In Zookeeper logs are the following warninngs, too:
2018-02-18 18:20:06,149 [myid:1] - WARN [NIOServerCxn.Factory:0.0.0.0/0.0.0.0:2181:NIOServerCnxn#368] - caught end of stream exception
EndOfStreamException: Unable to read additional data from client sessionid 0x161a94b101f0001, likely client has closed socket
at org.apache.zookeeper.server.NIOServerCnxn.doIO(NIOServerCnxn.java:239)
at org.apache.zookeeper.server.NIOServerCnxnFactory.run(NIOServerCnxnFactory.java:203)
at java.lang.Thread.run(Thread.java:748)
2018-02-18 18:20:06,151 [myid:1] - INFO [NIOServerCxn.Factory:0.0.0.0/0.0.0.0:2181:NIOServerCnxn#1044] - Closed socket connection for client /192.168.1.203:43162 which had sessionid 0x161a94b101f0001
2018-02-18 18:20:06,781 [myid:1] - WARN [NIOServerCxn.Factory:0.0.0.0/0.0.0.0:2181:NIOServerCnxn#368] - caught end of stream exception
EndOfStreamException: Unable to read additional data from client sessionid 0x161a94b101f0002, likely client has closed socket
at org.apache.zookeeper.server.NIOServerCnxn.doIO(NIOServerCnxn.java:239)
at org.apache.zookeeper.server.NIOServerCnxnFactory.run(NIOServerCnxnFactory.java:203)
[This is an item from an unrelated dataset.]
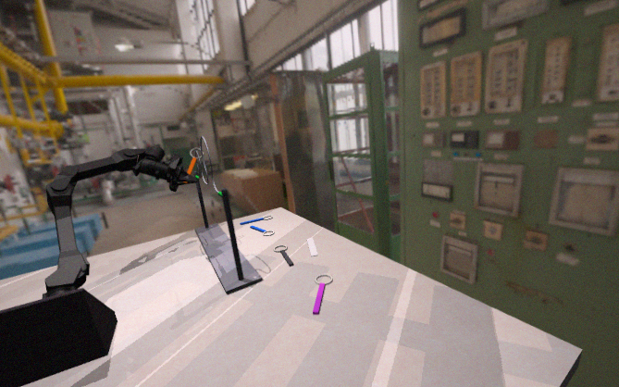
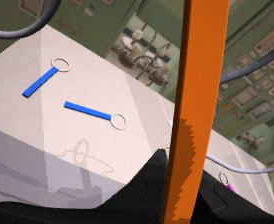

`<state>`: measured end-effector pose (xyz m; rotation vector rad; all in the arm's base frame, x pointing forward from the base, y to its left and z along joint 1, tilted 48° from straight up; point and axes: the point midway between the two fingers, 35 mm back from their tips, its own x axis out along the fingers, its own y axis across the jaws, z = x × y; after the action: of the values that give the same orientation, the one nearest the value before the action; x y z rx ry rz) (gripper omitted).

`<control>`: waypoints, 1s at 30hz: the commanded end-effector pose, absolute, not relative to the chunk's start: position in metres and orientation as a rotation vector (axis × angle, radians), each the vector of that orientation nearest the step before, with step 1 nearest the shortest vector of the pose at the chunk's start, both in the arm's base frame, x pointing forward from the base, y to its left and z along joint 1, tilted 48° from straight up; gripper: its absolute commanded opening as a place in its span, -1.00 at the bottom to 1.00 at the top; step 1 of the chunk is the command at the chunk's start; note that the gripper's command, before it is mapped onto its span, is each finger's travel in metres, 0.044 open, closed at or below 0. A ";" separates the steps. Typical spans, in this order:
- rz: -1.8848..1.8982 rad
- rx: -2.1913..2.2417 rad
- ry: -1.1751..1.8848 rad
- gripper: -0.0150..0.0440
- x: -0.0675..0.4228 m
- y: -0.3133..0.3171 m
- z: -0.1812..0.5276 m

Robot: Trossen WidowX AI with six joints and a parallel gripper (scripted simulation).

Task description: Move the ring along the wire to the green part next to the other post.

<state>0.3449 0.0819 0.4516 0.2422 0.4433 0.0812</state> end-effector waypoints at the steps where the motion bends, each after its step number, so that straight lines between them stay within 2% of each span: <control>1: 0.101 0.315 0.432 -1.00 0.342 0.084 0.454; 30: 0.293 0.905 0.368 -1.00 0.342 0.115 0.475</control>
<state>0.3454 0.1136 0.4714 0.8553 0.3787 0.2751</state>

at java.lang.Thread.run(Thread.java:748)
2018-02-18 18:20:06,782 [myid:1] - INFO [NIOServerCxn.Factory:0.0.0.0/0.0.0.0:2181:NIOServerCnxn#1044] - Closed socket connection for client /192.168.1.201:45330 which had sessionid 0x161a94b101f0002
2018-02-18 18:37:29,127 [myid:1] - INFO [NIOServerCxn.Factory:0.0.0.0/0.0.0.0:2181:NIOServerCnxnFactory#192] - Accepted socket connection from /192.168.1.202:52480
2018-02-18 18:37:29,139 [myid:1] - INFO [NIOServerCxn.Factory:0.0.0.0/0.0.0.0:2181:ZooKeeperServer#942] - Client attempting to establish new session at /192.168.1.202:52480
2018-02-18 18:37:29,143 [myid:1] - INFO [CommitProcessor:1:ZooKeeperServer#687] - Established session 0x161a94b101f0003 with negotiated timeout 30000 for client /192.168.1.202:52480
2018-02-18 18:37:29,432 [myid:1] - INFO [NIOServerCxn.Factory:0.0.0.0/0.0.0.0:2181:NIOServerCnxn#1044] - Closed socket connection for client /192.168.1.202:52480 which had sessionid 0x161a94b101f0003
I think it's because zookeeper can't get heartbeat from Kafka nodes. The followings are Zookeeper zoo.cfg:
tickTime=2000
dataDir=/var/zookeeper/
clientPort=2181
initLimit=5
syncLimit=2
server.1=zookeeper1:2888:3888
server.2=zookeeper2:2888:3888
server.3=zookeeper3:2888:3888
and Kafka server.properties customized setting:
broker.id=1
listeners = PLAINTEXT://kafka1:9092
num.partitions=24
delete.topic.enable=true
default.replication.factor=2
log.dirs=/data/kafka/data
zookeeper.connect=zookeeper1:2181,zookeeper2:2181,zookeeper3:2181
log.retention.hours=168
I use the same zookeeper cluster for Hadoop HA without any problem. I think there is something wrong with the Kafka properties listeners and advertised.listeners. I read the Kafka documentation but couldn't understand their meaning.
In the host file of all OSes, hostnames such that zookeeper1 to zookeeper3 and kafka1 to kafka3 are defined and reachable through ping command. I removed the following lines from hosts:
127.0.0.1 localhost
127.0.1.1 hostname
I think it couldn't cause the problem.
Kafka version: 0.11
Zookeeper version: 3.4.10
Can anyone help?
We were facing a similar issue with Kafka. As #Soheil pointed out it was due to a Major GC running.
When a Major GC runs, then Kafka would sometimes not be able to send heartbeat to zookeeper. For us the Major GC was running almost once every 15 sec. On taking a heap dump, we realized it was due to a Metric Memory Leak in Kafka.